Corrosion resistance behavior of enhanced passivation Cr-modified rebars and their service life prediction based on Monte Carlo simulation

This work investigates enhanced passivation and corrosion resistance of various Cr-modified rebars compared to carbon rebar. It also evaluates their service life through time-varying probability analysis based on Monte Carlo simulation, combined with the parameters obtained from sampling and testing reinforced concrete mortar samples exposed to various marine conditions over 5 years. The results show that the free energy required for oxide thickening of rebar decreases from 20.12 kJ/mol to 9.25 kJ/mol as the Cr content increases from 5 % to 11 % (wt.), which facilitates the developed Cr-modified rebars rapidly form a passive film, exhibiting a chloride threshold level 6-14 times higher than that of carbon rebar. In the harshest marine splash zone, sea sand concrete with Cr11 rebar ensures a theoretical 50-year service life, contrasting sharply with the much shorter lifespan estimated at 5-6 years for carbon rebar.
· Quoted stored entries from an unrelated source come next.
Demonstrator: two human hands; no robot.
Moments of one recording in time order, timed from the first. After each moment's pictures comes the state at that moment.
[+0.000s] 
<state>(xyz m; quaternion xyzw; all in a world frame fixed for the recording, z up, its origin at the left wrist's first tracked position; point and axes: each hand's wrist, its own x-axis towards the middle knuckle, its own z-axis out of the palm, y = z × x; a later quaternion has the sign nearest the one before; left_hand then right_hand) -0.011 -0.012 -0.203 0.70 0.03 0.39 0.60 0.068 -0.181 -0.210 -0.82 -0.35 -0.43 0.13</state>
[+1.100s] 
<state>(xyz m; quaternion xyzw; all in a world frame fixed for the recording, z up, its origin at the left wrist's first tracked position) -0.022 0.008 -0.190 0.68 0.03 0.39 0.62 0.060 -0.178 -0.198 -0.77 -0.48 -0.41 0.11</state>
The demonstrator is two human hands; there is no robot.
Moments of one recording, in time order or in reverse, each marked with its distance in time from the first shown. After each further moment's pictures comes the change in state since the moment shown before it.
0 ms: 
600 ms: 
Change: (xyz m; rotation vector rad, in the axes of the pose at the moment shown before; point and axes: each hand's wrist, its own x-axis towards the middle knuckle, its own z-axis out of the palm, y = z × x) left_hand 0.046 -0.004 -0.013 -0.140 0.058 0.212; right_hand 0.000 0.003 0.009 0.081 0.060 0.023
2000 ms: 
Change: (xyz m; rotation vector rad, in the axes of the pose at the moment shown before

The corrosion rate of Cr-modified rebars was notably lower than that of the carbon rebar, and the Cr oxides/hydroxides facilitate the transformation of FeO(OH) with larger volume expansion to Fe3O4 with smaller volume expansion, reducing from 130 mu m in HRB to 70 mu m in the case of the thinnest Cr11 rebar. The thin and dense rust layer of the developed rebars is advantageous in blocking Cl- and guarantees a smaller volume expansion of structure even if the rebars are corroded. This study underscores the suitability of Cr-modified rebars for sea sand concrete structures and sheds new light on rebar-reinforced concrete structure developments toward eco-efficient and sustainable infrastructures.